The config file is under test/fixtures/terraform_xx/config.yaml
where xx
is the terraform version.
What's being tested?
Each test will run:
terraform init
terratag
terraform validate
And finally, will compare the results in out
with the expected
directory
Running Tests
Tests can only run on a specific Terraform version -
go test -run TestTerraformXX
We use tfenv to switch between versions.
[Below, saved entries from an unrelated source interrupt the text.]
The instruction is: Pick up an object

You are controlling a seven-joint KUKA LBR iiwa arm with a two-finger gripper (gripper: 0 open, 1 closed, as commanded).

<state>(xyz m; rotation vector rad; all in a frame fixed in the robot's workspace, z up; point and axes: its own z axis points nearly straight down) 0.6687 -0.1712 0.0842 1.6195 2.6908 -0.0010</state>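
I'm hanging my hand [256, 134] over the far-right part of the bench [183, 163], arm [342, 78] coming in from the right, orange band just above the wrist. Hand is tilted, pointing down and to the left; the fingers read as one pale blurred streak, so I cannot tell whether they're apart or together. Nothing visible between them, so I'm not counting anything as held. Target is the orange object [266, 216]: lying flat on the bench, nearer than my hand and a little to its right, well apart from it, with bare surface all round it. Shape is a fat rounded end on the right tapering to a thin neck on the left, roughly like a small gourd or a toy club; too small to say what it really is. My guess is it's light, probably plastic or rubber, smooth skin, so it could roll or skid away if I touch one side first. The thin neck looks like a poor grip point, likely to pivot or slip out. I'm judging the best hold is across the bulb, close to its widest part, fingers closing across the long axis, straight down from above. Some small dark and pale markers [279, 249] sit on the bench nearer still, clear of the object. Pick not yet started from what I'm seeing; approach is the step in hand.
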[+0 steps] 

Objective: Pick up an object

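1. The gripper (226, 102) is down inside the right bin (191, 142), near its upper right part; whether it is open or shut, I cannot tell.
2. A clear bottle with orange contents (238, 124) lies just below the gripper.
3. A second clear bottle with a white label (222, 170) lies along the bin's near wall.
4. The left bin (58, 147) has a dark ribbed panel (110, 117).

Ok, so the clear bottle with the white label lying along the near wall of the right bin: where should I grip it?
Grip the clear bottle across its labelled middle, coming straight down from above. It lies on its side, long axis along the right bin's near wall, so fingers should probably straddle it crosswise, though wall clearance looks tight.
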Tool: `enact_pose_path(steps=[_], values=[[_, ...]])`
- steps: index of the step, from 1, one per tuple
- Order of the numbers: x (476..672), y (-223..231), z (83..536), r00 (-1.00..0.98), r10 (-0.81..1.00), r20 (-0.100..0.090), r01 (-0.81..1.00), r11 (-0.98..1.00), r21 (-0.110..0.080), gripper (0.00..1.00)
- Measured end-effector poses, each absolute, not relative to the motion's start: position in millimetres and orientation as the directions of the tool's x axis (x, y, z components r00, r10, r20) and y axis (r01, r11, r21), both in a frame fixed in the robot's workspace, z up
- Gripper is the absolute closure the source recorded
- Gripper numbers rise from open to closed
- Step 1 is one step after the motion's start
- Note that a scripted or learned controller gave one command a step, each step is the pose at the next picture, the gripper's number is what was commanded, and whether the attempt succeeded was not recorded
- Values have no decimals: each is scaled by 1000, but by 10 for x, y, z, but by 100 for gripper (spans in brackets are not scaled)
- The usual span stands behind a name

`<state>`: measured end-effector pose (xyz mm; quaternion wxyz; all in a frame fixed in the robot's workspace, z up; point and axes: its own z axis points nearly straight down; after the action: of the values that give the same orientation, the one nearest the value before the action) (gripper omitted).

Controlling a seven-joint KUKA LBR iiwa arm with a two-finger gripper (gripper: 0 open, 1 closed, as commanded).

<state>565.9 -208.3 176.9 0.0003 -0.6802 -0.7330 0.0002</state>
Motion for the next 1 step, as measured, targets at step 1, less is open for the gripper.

The exact versions used in the CI tests can be found under test/tfenvconf
.
Release
- Create and push a tag locally, in semver format -
git tag v0.1.32 && git push origin --tags
- Goto Github Releases and edit the draft created by Release Drafter Bot - it should contain the change log for the release (if not press on Auto-generate release notes). Make sure it's pointing at the tag you created in the previous step and publish the release.
- Binaries will be automatically generated by the Github action defined in
.github/workflows/release.yml
- NPM will automatically pick up on the new version.